曹氏两只手臂折起来抱着头,目光惶恐,显然是想起了一些很不好的记忆,眼角有泪流出来,“可是中药好苦,舌头都是麻的,我喝了四年,吃药比吃饭还多,早上一睁眼就是药,中午要喝,下午要喝,晚上睡觉还要喝。”

“呜呜……真的好难喝。”

沈星语端着药碗靠近:“吃了药,我给你一颗饴糖吃好不好?有糖就不苦了。”

“不要!”

曹氏一只手打过来,黑乎乎的药汁泼洒了沈星语一手。

“血!你手上都是血!”曹氏惊恐,赤裸裸的嫌弃和厌恶:“你今天是不是又审讯犯人了有没有杀人?”

“摸过尸体?”

“你是镇国公府世子,有祖上荫封,怎么能去大理寺那种地方做酷吏?那是损福泽的!”

“按照你爹给你铺的路走,体体面面的在军营里挂个职务,有了资历,以后接管你爹的职务就是,做什么要做这种阴损事。”

“伯爵府的案子死了那么多人,你知不知道外头人都怎么说你的?”

有些烫的药汁顺着指尖滴答落下来,沈星语脑子里莫名闪过什么,“绿翘,你看着夫人。”

扔下这句话,提了裙摆就往外头跑,一路跑到顾修书房,“谭嬷嬷,我能进去找个东西吗?”

“我不会拿世子爷的公文看。”

“娘子不必如此客套,”谭嬷嬷道:“您只管进去便是。”

沈星语抬脚走进书房内,指尖在一排排列整齐的折本上扫过,凭着自己的记忆,找出了顾修的公务记录表,指尖在那些密密麻麻的日期上划过。

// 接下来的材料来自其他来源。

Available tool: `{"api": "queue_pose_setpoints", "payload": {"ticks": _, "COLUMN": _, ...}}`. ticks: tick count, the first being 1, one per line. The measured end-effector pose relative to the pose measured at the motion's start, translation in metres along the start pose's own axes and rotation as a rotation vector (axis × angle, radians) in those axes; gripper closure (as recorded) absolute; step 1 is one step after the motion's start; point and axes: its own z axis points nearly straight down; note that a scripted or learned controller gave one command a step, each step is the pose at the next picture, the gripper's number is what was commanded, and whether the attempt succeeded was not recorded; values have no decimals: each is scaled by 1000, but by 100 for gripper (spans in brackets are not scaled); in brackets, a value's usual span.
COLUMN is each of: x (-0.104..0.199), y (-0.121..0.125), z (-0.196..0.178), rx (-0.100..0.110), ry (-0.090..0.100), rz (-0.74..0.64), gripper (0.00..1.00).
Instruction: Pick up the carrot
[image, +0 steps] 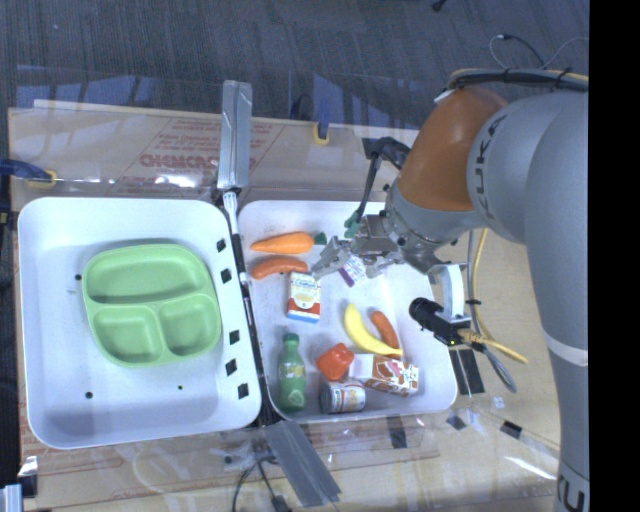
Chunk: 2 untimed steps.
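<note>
I see the gripper (345, 262) hanging over the right bin (436, 395), in its far half, with its fingers spread apart and nothing between them; released, as far as I can judge from this slanted view. The carrot (283, 243) lies just to the left of the fingertips, near the bin's far-left corner, lengthwise left to right with its green stub toward the gripper. Close on its near side lies a second orange piece, a sausage-like item (279, 266), roughly parallel and almost touching. Nearer still stands a small juice carton (304, 297), and to the right of that a banana (366, 335) with a small red-orange piece (384, 327) against it. Along the near wall: a green bottle (291, 372), a red pepper-like item (336, 361), a tin (345, 398) and a flat carton (389, 374). The left bin (40, 300) holds a green divided tray (152, 303). My reading: this is the approach step, nothing grasped yet, and the gripper sits a little right of and nearer than the target. Next move calls for a shift left and slightly far so the fingers straddle the carrot across its narrow width, then a descent and closure. Risk I note: the sausage-like item lies so close that a finger could land on it or pinch both; the bin's far wall leaves little room on the other side
</note>
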Motion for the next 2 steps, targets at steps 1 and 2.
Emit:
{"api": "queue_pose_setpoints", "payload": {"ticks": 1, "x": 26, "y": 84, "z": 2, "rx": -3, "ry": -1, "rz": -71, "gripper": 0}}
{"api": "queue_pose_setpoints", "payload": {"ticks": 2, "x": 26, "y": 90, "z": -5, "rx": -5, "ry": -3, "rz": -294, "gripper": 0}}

那淡了的墨色映在瞳孔一缩,脑袋重重抵上书架,泪珠子扑簌簌掉下来,像断了的线。

错的,她都理解错了!

原来成亲后,他不跟她同塌的日子,是因为审了案子,手上沾了血,杀了人。

守了许久的灵位,九皇子命令道:“早些回去吧,除非你这身子不要了。”

“殿下也该歇了。”

两人并肩走了一段路,一个去帝王的勤政殿,一个去外臣居住的銮鸣台,分道扬镳。

“大人,有您的信。”心腹捧了一只信鸽过来禀报。

是小白。

顾修直接从下属手里取来鸽子,摸了摸它的羽毛,小白咕咕叫了两声,顾修随手摘下它脚上的信展开,瞳孔一缩。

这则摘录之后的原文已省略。